Abstract
Intraductal papillary mucinous neoplasms (IPMNs) account for about 7% of clinically diagnosed pancreatic neoplasm and up to 50% of all incidentally detected pancreatic cysts. Described by Oshi et al in 1982, the incidence of these mucin-producing epithelial tumors of the exocrine pancreas has been increasing. Furthermore, IPMNs are thought to be direct precursors of pancreatic ductal carcinoma (PDA), which is among the most lethal human cancers. Many of the IPMNs are detected occur in nonsurgical candidates. Those surgically resected, a significant proportion develops PDA in the pancreatic remnant and die of disseminated disease. There is currently no chemotherapy specifically approved for treating IPMNs. Erlotinib (Tarceva, OSI-774) is an anti epidermal growth factor receptor (EGFR) orally active antitumor agent for treatment of solid tumors that is used in combination with chemotherapy to treat pancreatic adenocarcinoma.

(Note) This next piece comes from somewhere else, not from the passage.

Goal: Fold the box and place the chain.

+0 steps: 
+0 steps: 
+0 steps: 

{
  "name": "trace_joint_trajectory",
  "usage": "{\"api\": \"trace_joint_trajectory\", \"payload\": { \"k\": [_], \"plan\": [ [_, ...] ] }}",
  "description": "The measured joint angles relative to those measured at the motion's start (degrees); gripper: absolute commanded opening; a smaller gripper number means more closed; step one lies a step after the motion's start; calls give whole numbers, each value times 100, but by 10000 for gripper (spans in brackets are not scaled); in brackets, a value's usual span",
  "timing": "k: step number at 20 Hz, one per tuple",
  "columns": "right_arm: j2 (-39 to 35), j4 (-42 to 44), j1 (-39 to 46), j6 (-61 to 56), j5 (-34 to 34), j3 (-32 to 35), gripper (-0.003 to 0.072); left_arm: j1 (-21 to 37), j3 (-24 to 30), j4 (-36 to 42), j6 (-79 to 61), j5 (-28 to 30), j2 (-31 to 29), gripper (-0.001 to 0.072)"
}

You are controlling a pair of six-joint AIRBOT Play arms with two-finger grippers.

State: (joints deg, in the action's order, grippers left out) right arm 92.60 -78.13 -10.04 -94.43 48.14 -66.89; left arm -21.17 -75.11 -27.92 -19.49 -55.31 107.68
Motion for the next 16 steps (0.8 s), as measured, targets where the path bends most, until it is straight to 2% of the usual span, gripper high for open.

A single arm, presurgical phase IIa trial using 100mg erlotinib in IPMNs patients (7-28 days prior to surgery) was conducted. Pre and post-erlotinib IPMN tissues were compared for a reduction in the EGF regulated biomarker Mucin 5AC (MUC 5AC) as the primary outcome. Secondary outcomes included clinical regression of IPMNs and quantification of the concentration of erlotinib in pancreatic tissue. Six IPMN patients were enrolled and pancreatic surgical specimens consistently showed decreased MUC5AC with erlotinib treatment. Additionally, one patient had a clinical complete response by CT criteria. No unanticipated safety issues were observed in trial participants. Overall, these preliminary results suggest erlotinib and other EGFR antagonists should be examined further for anti-IPMN activity.
Citation Information: Cancer Prev Res 2010;3(12 Suppl):A67.